I'd joined the site a day earlier, on what I thought was the invitation of BtoB's own social media columnist, Paul Gillin. Because I trust Paul and figured he'd vetted the site, I immediately signed up. I dashed through the many sign-up screens, clicking a number of innocuous-looking "Accept" buttons without paying much attention to the fine print (who pays attention to the fine print?). Then I logged out and went back to work.
Little did I know at the time that Paul, happily honeymooning in France, had himself been the victim of this dastardly site, which automatically e-mails everyone in your address book a personal invitation from you to join the service.
When I returned to the office the next day, my e-mail was filling with messages from industry contacts, co-workers and friends asking what the site was about. I was flabbergasted and quickly e-mailed the site operators, threatening vague legal action and demanding they kill my account on their service immediately.
But I knew the damage was done.
Shortly, the e-mails from my tech-savvy friends began arriving, letting me know that in the preceding weeks this site had become a lightning rod for criticism of its ludicrous policy of mass-mailing everyone in your Google Gmail address book when you select "check for friends" in its sign-up form and enter your Gmail user name and password. It's the site's helpful way to look for more victims (I mean, "connections"). A Google search about Quechup yields this as the top result: "Are You Getting Quechup Spammed?"
The positive outcome of this nasty incident has been twofold.
First, I've received e-mails from a number of people I haven't heard from in years. (But I wince to think about a few others with whom I've had falling-outs; these people, I suppose, were surprised and annoyed to see my name in their e-mail in-boxes again.)
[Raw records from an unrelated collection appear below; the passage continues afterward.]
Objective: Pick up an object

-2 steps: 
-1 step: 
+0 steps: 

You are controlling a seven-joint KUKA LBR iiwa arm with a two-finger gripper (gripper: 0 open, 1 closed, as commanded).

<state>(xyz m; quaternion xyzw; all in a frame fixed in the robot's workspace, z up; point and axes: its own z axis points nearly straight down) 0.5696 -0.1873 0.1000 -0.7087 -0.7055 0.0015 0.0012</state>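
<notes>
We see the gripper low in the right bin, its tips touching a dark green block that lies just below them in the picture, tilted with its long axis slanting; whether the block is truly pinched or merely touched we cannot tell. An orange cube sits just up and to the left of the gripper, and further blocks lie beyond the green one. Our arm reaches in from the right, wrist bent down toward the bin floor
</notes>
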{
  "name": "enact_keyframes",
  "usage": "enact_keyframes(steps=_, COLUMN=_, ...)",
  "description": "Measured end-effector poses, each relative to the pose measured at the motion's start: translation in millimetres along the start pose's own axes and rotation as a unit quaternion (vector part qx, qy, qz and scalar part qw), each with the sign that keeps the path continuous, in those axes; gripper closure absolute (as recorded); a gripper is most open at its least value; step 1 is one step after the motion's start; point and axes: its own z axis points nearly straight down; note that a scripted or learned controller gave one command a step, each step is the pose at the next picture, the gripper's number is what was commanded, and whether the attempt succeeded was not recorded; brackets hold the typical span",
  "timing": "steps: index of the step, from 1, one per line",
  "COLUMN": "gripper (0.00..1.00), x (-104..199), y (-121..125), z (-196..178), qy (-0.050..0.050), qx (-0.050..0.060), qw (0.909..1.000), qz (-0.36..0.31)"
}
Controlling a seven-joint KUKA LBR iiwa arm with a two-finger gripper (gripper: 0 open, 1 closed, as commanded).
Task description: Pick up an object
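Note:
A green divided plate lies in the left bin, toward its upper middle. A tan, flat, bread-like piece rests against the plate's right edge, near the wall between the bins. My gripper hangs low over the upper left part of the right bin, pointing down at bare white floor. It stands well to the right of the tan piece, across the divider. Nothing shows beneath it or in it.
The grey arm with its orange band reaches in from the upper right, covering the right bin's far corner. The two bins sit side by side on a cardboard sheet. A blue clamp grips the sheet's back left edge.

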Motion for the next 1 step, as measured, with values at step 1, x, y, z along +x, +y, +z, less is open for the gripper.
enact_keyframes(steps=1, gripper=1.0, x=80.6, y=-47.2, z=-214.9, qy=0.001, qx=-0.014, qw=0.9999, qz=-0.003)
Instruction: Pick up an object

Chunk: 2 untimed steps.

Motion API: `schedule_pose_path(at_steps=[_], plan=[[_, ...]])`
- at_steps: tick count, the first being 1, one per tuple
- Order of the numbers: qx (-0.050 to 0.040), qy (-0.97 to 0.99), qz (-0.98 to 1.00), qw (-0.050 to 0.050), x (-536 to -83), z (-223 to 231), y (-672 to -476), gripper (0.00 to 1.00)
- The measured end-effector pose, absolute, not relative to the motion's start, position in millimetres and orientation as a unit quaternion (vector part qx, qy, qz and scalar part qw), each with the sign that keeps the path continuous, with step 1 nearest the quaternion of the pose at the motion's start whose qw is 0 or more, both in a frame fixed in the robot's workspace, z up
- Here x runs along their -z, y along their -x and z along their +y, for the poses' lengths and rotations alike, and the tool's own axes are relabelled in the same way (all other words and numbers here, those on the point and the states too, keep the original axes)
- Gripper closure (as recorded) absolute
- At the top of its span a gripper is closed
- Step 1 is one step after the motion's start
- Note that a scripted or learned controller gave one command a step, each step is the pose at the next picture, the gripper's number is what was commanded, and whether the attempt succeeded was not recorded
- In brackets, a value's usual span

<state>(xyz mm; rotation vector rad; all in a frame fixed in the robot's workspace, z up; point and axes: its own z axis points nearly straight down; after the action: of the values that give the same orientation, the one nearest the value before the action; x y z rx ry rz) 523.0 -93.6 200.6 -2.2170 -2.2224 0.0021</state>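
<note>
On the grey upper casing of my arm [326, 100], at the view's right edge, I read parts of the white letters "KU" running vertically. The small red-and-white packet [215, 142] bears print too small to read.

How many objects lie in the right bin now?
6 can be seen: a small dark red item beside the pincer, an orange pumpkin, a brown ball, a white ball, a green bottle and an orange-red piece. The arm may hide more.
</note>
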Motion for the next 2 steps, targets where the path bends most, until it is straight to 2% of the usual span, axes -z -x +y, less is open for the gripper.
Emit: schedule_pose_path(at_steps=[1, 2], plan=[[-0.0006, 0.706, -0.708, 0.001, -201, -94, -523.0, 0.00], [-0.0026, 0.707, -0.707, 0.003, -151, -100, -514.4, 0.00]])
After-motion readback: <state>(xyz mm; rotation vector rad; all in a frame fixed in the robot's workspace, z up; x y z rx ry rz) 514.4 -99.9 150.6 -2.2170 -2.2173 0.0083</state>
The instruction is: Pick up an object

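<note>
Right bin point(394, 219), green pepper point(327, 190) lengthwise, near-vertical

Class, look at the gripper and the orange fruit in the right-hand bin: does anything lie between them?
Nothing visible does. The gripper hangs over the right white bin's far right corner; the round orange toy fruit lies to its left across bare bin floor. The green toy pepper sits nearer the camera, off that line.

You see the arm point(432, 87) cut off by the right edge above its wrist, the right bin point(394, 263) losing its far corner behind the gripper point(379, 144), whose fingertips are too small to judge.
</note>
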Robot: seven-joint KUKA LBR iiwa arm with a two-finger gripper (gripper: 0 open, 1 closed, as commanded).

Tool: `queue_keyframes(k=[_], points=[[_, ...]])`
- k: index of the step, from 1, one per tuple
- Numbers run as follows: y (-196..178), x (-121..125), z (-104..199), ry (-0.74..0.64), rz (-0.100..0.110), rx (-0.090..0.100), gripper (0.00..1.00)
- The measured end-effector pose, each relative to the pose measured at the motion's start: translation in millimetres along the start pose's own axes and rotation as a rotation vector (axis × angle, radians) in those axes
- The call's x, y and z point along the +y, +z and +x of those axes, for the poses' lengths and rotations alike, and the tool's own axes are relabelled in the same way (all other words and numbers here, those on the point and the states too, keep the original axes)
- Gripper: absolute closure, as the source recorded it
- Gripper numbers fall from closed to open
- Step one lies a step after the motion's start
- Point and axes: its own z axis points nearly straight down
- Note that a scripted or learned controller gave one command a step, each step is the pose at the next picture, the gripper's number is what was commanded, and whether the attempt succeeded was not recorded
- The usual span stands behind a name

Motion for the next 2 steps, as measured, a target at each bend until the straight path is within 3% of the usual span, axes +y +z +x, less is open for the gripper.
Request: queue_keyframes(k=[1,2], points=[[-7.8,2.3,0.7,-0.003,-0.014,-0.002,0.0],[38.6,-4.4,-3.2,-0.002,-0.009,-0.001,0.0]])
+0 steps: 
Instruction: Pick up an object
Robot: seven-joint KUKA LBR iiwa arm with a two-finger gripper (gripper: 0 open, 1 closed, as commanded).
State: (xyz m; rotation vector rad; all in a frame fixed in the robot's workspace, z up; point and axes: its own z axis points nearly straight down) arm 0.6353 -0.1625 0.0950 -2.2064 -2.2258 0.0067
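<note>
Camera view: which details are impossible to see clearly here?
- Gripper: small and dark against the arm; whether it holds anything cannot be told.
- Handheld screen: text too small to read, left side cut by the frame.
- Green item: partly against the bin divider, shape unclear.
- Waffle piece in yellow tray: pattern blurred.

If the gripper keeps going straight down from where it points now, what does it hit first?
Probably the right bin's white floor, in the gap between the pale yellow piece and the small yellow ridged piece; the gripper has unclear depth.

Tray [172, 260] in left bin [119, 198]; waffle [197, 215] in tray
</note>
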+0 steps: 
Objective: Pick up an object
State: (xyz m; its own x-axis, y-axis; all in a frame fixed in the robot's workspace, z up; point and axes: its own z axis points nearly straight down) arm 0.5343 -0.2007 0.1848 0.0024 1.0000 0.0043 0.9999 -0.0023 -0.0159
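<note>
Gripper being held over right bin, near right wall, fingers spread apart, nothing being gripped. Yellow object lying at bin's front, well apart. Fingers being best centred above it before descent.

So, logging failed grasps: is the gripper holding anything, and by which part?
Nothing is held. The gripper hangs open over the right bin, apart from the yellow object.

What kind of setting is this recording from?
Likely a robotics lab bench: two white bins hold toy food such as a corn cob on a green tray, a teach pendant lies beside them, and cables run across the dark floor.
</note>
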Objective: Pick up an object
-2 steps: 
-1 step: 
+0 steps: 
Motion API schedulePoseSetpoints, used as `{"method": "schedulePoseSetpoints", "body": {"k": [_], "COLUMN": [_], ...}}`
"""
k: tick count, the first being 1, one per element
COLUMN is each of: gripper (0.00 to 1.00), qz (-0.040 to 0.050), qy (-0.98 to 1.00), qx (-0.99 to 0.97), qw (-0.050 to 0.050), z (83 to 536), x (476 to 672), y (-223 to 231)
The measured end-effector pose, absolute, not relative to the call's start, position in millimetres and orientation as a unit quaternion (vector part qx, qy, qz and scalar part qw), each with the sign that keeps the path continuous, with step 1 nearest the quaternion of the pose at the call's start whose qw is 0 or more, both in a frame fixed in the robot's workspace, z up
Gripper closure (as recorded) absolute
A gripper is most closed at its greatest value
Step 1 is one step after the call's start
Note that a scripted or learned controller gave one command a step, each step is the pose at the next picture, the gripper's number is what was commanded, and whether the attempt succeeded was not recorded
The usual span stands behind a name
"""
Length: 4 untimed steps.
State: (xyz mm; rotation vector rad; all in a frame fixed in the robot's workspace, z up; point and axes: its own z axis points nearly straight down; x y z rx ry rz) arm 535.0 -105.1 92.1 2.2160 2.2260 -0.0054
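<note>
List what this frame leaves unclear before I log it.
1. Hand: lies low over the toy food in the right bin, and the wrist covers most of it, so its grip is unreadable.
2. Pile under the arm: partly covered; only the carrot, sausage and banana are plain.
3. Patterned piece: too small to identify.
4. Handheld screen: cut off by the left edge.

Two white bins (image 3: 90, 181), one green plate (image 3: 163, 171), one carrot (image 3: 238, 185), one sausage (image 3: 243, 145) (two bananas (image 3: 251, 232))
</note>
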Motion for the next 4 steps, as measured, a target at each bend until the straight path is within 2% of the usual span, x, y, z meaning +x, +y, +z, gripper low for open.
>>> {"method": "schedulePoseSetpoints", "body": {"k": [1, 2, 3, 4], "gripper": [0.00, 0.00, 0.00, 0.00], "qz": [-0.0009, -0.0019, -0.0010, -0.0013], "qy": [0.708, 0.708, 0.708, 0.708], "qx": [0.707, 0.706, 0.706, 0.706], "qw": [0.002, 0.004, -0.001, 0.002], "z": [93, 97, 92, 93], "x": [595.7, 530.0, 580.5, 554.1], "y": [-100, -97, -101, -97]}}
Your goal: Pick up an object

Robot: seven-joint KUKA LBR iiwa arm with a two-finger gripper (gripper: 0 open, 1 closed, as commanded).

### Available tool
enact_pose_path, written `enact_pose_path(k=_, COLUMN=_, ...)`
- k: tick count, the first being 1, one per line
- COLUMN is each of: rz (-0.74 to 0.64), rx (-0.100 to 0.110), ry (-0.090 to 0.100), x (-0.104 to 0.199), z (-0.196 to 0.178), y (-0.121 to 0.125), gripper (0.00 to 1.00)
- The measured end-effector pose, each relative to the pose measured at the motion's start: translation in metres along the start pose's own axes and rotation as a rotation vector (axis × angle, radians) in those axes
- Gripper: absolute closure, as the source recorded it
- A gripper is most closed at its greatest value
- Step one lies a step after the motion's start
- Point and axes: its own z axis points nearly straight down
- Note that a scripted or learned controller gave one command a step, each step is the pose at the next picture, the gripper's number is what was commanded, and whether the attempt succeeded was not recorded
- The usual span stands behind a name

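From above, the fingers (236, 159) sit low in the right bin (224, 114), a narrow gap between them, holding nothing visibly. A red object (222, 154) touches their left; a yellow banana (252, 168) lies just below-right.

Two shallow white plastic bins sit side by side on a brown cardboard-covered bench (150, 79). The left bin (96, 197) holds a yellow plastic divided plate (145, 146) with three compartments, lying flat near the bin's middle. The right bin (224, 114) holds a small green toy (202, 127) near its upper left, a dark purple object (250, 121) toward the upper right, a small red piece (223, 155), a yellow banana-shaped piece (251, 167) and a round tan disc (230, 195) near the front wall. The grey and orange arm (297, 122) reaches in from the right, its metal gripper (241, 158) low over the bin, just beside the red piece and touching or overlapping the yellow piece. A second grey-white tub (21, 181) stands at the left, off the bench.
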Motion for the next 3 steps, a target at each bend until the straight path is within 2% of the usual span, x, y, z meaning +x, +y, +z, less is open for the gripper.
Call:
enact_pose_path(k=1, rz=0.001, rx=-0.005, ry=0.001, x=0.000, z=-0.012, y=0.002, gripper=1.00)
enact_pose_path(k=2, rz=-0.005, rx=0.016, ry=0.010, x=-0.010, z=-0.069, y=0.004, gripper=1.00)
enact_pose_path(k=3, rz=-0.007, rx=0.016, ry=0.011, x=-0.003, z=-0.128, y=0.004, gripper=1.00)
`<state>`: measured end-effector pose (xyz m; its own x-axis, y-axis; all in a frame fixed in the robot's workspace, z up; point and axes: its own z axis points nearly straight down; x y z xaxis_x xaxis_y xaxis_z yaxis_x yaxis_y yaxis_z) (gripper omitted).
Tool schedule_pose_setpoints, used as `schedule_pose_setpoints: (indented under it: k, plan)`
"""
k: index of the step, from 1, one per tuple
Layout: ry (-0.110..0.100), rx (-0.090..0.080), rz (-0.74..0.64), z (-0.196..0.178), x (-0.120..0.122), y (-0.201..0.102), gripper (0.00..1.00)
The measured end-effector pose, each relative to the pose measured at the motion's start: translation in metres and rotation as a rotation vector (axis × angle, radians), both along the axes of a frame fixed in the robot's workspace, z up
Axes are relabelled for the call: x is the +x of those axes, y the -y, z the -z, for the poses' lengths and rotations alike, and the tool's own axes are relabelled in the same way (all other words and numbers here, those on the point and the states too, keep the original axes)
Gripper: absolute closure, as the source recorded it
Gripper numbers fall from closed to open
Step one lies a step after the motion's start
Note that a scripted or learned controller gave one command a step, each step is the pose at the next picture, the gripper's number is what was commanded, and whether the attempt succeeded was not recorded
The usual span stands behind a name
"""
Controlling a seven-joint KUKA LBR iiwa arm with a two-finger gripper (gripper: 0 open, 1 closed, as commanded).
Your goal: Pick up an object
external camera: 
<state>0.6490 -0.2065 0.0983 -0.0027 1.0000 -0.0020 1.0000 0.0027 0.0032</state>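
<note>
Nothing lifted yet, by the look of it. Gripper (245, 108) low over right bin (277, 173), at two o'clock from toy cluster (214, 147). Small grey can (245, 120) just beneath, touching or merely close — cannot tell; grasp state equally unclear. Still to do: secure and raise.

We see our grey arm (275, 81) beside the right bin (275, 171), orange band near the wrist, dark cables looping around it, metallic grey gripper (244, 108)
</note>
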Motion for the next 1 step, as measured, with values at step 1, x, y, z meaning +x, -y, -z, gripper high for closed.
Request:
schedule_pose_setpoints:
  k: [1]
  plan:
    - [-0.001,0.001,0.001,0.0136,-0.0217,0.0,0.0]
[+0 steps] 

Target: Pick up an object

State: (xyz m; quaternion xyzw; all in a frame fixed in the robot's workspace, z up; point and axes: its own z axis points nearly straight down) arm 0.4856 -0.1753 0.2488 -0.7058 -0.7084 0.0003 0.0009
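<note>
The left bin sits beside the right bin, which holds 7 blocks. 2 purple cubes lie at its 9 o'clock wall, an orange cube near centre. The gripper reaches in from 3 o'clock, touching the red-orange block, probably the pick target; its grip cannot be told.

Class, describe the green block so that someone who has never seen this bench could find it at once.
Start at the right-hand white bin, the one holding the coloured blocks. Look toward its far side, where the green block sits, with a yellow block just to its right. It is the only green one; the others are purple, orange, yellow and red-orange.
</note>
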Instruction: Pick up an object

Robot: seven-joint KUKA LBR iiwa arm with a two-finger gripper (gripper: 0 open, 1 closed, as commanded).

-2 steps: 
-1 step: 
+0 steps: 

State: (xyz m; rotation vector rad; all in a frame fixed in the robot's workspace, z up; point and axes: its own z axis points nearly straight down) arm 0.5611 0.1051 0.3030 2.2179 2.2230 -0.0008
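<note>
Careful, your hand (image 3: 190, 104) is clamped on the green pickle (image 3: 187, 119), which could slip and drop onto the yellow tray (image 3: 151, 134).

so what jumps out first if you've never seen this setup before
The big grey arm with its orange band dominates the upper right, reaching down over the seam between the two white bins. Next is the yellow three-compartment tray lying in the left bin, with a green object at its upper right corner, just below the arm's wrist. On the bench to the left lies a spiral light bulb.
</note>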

A second, tangible outcome is that many of the recipients of Quechup's e-mail blast on my behalf, while wisely declining the offer, wrote me back to suggest we connect instead via LinkedIn, the business-oriented networking site that I've been using for years. Others simply found me on LinkedIn and sent me an invitation to connect to them from there. The upshot? In the past month my hand-picked LinkedIn network has grown nicely.
Unfortunately, even a month later, I'm still handling e-mails about the original, abhorrent invitation. So if you received one, I'm sorry. You can write to me via my e-mail address or suggest we connect on LinkedIn.